# To do:
Determine how many lines in the records that follow hold the string "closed". Only that number should be returned.

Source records
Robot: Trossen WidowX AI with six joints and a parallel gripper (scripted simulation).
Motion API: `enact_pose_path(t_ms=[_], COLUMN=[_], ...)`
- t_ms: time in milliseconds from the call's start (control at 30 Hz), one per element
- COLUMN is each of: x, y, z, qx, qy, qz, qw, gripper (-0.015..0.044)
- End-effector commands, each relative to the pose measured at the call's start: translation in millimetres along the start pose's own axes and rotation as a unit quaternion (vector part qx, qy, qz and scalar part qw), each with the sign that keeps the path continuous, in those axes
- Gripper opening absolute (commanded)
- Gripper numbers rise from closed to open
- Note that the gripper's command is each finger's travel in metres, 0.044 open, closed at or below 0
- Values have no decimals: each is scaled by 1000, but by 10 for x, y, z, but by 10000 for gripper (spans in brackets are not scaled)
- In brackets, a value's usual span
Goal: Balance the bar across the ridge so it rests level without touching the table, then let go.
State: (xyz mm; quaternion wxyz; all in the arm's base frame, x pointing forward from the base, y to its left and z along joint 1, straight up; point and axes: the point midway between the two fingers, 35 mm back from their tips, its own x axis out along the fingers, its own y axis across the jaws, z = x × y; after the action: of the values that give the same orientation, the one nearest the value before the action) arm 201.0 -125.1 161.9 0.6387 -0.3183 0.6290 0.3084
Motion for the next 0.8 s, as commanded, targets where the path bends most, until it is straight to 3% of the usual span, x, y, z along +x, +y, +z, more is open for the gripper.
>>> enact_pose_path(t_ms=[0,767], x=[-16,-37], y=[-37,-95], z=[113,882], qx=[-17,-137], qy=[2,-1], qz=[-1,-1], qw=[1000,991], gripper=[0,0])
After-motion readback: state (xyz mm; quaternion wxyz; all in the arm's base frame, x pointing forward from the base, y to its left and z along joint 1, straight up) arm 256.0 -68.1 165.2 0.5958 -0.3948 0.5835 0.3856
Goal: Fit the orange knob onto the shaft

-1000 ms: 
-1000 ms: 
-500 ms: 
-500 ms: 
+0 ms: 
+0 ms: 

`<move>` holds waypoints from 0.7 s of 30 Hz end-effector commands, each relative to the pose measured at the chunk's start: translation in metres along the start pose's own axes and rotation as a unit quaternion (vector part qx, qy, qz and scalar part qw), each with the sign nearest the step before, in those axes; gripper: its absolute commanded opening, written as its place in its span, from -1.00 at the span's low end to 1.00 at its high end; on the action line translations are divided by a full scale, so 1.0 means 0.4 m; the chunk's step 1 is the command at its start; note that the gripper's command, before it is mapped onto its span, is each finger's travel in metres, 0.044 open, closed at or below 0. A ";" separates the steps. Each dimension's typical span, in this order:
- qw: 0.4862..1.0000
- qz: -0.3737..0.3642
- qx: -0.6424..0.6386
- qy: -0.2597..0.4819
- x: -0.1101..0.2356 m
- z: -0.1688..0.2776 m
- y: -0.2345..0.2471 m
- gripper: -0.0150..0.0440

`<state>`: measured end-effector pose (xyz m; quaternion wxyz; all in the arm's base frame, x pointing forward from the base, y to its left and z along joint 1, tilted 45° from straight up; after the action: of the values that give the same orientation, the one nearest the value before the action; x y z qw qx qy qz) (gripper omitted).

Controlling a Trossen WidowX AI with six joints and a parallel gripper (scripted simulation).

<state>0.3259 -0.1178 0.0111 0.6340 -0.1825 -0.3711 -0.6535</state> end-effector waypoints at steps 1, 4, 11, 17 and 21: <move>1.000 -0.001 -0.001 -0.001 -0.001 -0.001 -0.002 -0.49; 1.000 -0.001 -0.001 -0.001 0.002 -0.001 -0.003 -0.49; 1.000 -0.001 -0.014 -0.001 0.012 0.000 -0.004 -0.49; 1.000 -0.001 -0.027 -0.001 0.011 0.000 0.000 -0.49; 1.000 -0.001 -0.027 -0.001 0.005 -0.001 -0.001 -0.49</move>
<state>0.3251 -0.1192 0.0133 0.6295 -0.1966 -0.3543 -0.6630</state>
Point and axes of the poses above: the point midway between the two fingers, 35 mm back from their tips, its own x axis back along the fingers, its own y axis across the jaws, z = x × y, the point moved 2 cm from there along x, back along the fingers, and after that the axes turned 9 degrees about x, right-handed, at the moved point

# Exercise response:
3